> WORK REQUEST
An exact, complete copy of the data that follows is needed.

━━ RECORDS PROVIDED ━━

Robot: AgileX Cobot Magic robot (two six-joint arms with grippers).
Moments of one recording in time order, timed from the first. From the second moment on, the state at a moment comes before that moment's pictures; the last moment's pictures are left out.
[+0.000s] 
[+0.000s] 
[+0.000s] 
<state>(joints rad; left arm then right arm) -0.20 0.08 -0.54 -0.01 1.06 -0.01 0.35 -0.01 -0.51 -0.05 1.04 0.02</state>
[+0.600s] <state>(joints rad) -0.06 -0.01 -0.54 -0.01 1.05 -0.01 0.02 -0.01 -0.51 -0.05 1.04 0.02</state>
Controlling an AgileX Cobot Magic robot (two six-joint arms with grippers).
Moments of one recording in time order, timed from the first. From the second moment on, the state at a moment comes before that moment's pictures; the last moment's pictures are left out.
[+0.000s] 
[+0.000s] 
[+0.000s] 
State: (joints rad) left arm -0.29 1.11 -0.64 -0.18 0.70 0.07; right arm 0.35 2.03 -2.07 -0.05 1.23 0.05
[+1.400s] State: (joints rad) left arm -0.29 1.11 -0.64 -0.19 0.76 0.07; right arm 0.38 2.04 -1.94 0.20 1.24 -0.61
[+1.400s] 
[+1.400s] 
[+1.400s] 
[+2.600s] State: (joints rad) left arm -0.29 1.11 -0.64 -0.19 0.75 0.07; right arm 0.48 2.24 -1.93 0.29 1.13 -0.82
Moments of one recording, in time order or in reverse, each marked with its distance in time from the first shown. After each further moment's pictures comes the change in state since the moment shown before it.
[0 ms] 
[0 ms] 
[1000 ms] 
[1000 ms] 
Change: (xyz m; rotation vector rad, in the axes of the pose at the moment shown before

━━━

> OUTPUT BELOW
Robot: AgileX Cobot Magic robot (two six-joint arms with grippers).
Moments of one recording in time order, timed from the first. From the second moment on, the state at a moment comes before that moment's pictures; the last moment's pictures are left out.
[+0.000s] 
[+0.000s] 
[+0.000s] 
<state>(joints rad; left arm then right arm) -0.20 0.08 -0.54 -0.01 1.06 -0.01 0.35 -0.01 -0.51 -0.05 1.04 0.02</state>
[+0.600s] <state>(joints rad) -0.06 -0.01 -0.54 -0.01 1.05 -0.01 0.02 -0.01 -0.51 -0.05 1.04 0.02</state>
Controlling an AgileX Cobot Magic robot (two six-joint arms with grippers).
Moments of one recording in time order, timed from the first. From the second moment on, the state at a moment comes before that moment's pictures; the last moment's pictures are left out.
[+0.000s] 
[+0.000s] 
[+0.000s] 
State: (joints rad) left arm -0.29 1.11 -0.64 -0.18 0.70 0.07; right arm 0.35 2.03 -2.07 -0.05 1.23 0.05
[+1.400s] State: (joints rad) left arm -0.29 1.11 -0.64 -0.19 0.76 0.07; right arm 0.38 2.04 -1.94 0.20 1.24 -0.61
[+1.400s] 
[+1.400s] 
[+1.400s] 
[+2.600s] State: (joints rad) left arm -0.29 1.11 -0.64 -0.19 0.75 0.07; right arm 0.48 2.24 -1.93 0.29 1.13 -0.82
Moments of one recording, in time order or in reverse, each marked with its distance in time from the first shown. After each further moment's pictures comes the change in state since the moment shown before it.
[0 ms] 
[0 ms] 
[1000 ms] 
[1000 ms] 
Change: (xyz m; rotation vector rad, in the axes of the pose at the moment shown before

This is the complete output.